This Native American Heritage Month, we’re highlighting those who play a pivotal role in helping the American Red Cross accomplish its humanitarian mission every day. This week, we’d like to highlight Lauren Snow, an AmeriCorps Member with Red Cross Service to the Armed Forces (SAF) and a proud member of the Chickasaw Nation. Here is a conversation we had with her around Native American Heritage Month and our work with tribal communities.
What is your tribal affiliation?
Chickasaw Nation. Just as a “fun fact,” the Chickasaw Nation resides in Oklahoma and is one of the “Five Civilized Tribes” along with the Cherokee, Choctaw, Creek and Seminoles.
Where were you raised?
Due to my father’s occupation, my family moved around the United States quite a bit when I was growing up. I lived in a total of seven different locations before the age of 18, including states on the east coast, west coast and several in between!
As a Native American, what do you see as the Red Cross’s role with tribes?
As a Native American, I see the Red Cross fulfilling an important role of providing support for Native American communities by offering an outlet for services in times of need and opportunities for volunteers to give back to other tribal members.
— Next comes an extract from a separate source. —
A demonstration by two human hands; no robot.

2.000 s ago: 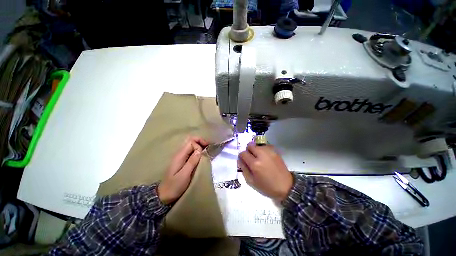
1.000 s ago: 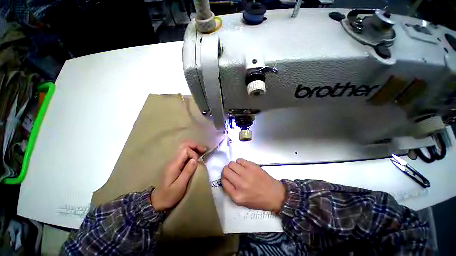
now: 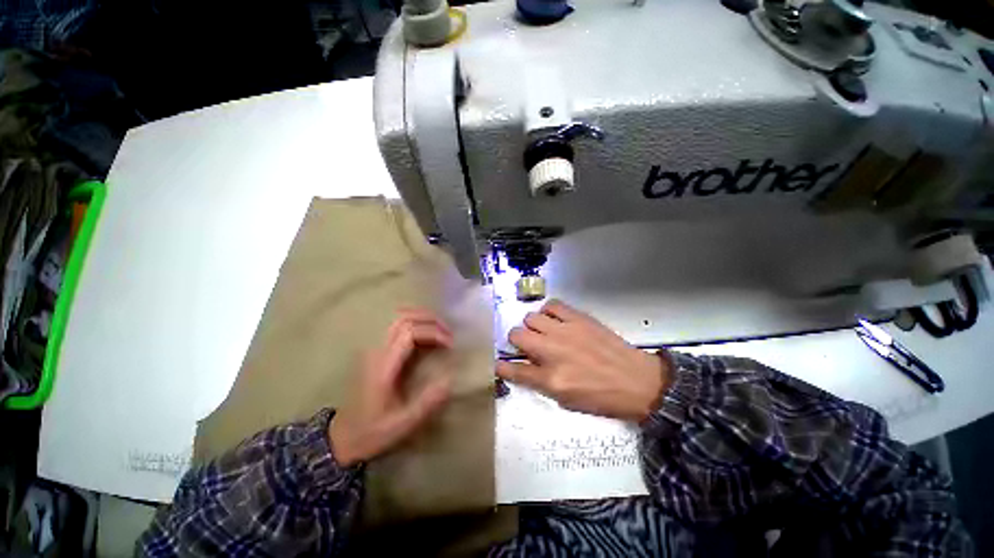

The Red Cross works with the Chickasaw Nation to provide citizens with the training needed to assist with emergencies and disasters and enables volunteers to serve their community in times of need.
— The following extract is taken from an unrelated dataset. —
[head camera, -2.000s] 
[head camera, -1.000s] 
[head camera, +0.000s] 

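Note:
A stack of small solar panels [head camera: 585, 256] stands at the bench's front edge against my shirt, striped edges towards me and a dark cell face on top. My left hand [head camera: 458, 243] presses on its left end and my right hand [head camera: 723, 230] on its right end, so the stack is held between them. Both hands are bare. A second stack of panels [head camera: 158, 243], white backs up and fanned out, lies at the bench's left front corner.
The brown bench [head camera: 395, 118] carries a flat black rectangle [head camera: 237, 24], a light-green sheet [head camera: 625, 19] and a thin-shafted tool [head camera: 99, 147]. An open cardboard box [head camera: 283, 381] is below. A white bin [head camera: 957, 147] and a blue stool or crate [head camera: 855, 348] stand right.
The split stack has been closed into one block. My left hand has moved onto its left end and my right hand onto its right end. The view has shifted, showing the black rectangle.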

How do the tribes assist the Red Cross?
Tribes native to Washington State have assisted the Red Cross by providing volunteers as well as generous donations to assist in relief and emergency preparedness efforts across the state. Additionally, tribal members can sit on the Red Cross Boards. Currently, there is one individual of the Tulalip Tribes sitting as a member on the Red Cross Board in Snohomish County.
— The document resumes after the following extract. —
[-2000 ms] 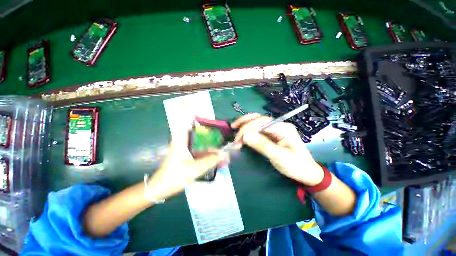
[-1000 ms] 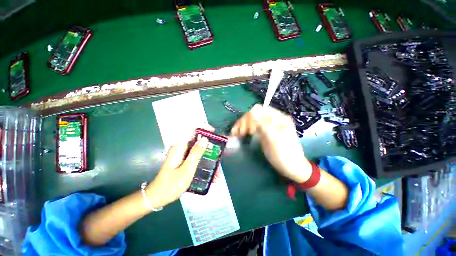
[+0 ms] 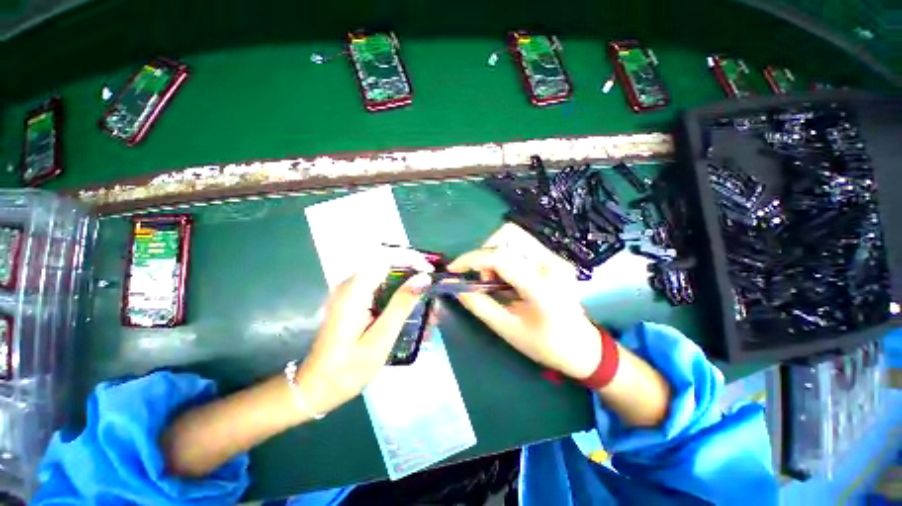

What would you like people to know about tribal nations?
It is always encouraging when others take the time and interest in learning about the history and culture of a Native American tribe or tribes located in their area. There are so many aspects of Native American culture and heritage that individuals outside of that culture do not realize and can easily overlook, as no two tribes are the same! As a Chickasaw citizen, I have been lucky to be immersed in my tribe’s culture through not only the learning of the native language and recipes, but through the passing on of ideals such as the importance of always treating your elders with respect, having a strong work ethic and self-determination and the value of community.